In EMDG, TCA yields a 36.3-point improvement in resource viability (93.0 vs. 56.8) compared to unconstrained greedy baselines, while drastically reducing deliberation time (14.5 vs. 114.5 steps)—all at matching accuracy. Similar results hold in NSTG, with a 33.1-point gain in system integrity and >15x reduction in action time.
Ablation studies demonstrate that the achieved resource efficiency is not explained by stopping rules alone; cost-aware tool selection and explicit friction pricing are critical. Purposive stopping baselines with greedy tool selection close at most 4 points of the viability gap, while TCA maintains dominance across all tested configurations.
One-step lookahead (myopic) stopping is not merely an efficient heuristic but, in high-urgency regimes such as EMDG, is empirically exact—higher-order rollouts do not yield additional value.
Robustness to action-space scaling is established; with increased tool diversity, TCA maintains consistent resource advantages and effectively selects higher-latency tools only when marginal information gain justifies their cost.

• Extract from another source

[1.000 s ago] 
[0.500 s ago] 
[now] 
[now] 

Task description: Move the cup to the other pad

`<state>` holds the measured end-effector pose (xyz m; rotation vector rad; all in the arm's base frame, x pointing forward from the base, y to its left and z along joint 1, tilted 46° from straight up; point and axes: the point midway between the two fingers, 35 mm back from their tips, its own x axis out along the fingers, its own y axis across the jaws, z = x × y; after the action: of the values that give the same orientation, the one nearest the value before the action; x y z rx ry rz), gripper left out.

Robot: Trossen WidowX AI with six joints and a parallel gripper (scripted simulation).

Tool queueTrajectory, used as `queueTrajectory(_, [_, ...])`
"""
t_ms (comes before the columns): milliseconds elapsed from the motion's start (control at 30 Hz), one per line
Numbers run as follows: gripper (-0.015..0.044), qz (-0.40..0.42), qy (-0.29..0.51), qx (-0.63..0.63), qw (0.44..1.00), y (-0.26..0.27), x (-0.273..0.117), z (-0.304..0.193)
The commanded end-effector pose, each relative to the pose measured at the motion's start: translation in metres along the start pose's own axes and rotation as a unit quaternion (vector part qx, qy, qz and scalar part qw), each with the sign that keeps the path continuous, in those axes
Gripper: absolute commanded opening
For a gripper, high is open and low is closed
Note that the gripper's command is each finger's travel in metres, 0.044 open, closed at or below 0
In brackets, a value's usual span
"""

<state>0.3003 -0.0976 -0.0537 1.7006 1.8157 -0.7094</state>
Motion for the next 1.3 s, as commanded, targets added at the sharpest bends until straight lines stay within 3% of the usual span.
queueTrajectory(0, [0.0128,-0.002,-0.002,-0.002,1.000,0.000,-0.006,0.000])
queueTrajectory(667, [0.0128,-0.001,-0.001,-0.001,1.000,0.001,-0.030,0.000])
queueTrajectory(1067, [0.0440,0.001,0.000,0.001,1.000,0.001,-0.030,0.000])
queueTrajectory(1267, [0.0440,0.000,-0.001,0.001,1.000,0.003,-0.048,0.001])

LLM-Based Corpus Retrieval

An illustrative real-world instantiation demonstrates TCA's applicability to LLM-driven retrieval. On a regime constructed for zero-knowledge contamination, the TCA controller, leveraging empirical uncertainty and VOI proxies, selectively triggers costly retrieval and yields both ACT and DEFER terminal states as predicted by theory. The observed behavior further validates the TCA stopping criterion's practical computability outside of synthetic setups.

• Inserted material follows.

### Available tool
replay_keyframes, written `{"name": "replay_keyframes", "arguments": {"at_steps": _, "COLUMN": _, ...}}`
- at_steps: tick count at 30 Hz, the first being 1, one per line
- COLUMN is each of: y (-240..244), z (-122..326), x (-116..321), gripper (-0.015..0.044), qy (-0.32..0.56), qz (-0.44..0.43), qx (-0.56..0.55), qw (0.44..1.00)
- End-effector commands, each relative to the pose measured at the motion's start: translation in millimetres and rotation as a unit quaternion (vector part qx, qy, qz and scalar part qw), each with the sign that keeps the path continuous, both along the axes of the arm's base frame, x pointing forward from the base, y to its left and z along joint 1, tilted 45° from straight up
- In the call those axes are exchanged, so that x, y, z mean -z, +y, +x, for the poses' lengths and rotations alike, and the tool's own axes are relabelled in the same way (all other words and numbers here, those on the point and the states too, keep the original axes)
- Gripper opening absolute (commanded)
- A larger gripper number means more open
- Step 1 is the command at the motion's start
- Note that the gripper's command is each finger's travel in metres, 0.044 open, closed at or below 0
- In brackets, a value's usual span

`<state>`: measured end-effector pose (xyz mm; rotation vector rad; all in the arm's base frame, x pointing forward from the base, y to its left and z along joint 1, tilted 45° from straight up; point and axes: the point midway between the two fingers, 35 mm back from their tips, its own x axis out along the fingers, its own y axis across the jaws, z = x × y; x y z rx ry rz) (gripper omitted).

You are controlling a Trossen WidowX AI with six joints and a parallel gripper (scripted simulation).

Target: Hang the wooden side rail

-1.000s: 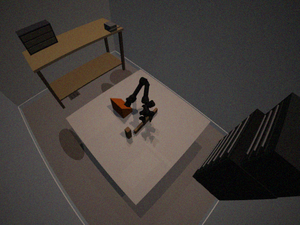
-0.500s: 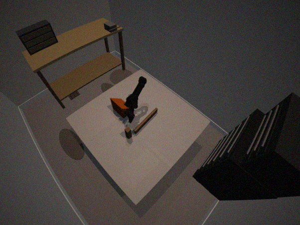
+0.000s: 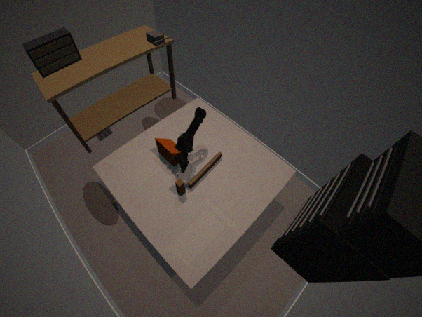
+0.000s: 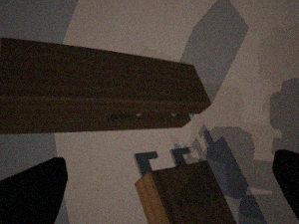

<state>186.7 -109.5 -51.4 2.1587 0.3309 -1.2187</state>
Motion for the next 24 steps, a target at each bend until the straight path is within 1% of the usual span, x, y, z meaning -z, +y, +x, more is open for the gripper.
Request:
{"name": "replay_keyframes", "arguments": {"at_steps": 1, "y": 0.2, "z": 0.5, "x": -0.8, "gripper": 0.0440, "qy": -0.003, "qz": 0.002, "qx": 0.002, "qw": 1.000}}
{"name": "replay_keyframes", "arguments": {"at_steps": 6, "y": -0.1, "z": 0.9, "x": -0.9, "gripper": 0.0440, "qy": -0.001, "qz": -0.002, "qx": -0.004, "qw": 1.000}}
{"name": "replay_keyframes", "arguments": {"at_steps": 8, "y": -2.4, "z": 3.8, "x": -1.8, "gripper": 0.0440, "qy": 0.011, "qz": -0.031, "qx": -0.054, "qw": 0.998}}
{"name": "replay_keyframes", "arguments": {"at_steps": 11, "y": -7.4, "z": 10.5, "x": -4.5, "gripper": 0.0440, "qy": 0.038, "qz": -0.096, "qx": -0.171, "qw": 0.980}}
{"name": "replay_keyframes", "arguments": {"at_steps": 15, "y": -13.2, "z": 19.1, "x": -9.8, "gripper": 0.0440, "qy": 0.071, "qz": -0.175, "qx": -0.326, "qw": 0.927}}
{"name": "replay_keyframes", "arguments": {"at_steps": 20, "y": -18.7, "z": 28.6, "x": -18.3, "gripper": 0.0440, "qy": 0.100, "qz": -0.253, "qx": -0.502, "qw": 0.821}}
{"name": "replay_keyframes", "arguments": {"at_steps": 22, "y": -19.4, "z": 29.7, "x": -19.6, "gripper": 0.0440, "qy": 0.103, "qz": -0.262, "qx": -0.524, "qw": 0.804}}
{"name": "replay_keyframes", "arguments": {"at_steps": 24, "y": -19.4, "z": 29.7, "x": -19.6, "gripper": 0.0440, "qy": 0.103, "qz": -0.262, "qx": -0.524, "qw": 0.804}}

Theoretical and Practical Implications

Foundational Advances

TCA provides a formal framework for cognitive friction—the structural coupling of spatial, temporal, and epistemic frictions in agentic deliberation. It generalizes prior work on bounded rationality and meta-reasoning by introducing state-dependent, environment-grounded cost modeling; classical bounded optimality is strictly subsumed by this triadic approach. Unlike previous approaches with static or heuristic cost scalars, TCA enforces monotonic stopping regions and cost-coupled action selection, preventing non-monotone or oscillatory deliberation trajectories.

Relevance to Agentic AI

By formally embedding computation-as-a-cost in the agentic loop, TCA precludes the standard failure modes endemic to unconstrained large-language-model-based agents: overconsumption of networked resources, infinite or redundant deliberation, and maladaptive epistemic synthesis under ambiguous evidence. The framework naturally scales to heterogeneous environments and action spaces, and is robust to approximations of belief and cost proxies, making it directly relevant to the construction of practical, tool-using autonomous systems.

Limitations and Future Directions

Current limitations include reliance on synthetic environments with tractable belief dynamics, monotone congestion models, and single-agent focus. Expanding TCA to multi-agent settings with explicit game-theoretic coupling, realized real-world data, and implicit belief updates in neural architectures is a direct avenue for future research. Additionally, efficient amortization and learning-based surrogates for VOI estimation are required for scaling to extensive tool ecosystems.

Conclusion

The "Cognitive Friction" framework and the Triadic Cognitive Architecture jointly offer a principled, mathematically grounded approach for bounded deliberation in tool-using agents. By recasting deliberation as a controlled trajectory through state-congested, temporally decaying, and epistemically uncertain environments, TCA provides actionable criteria for when to query, what to query, and, crucially, when to execute. Substantial empirical gains in resource outcomes (30–36 point improvements over baselines) are achieved without sacrificing accuracy, and the domain-agnostic structure foreshadows direct applicability to a broad class of agentic AI systems. The formalism substantially advances the design of safe, scalable autonomy by internalizing the true physical and epistemic costs of decision-making in complex environments.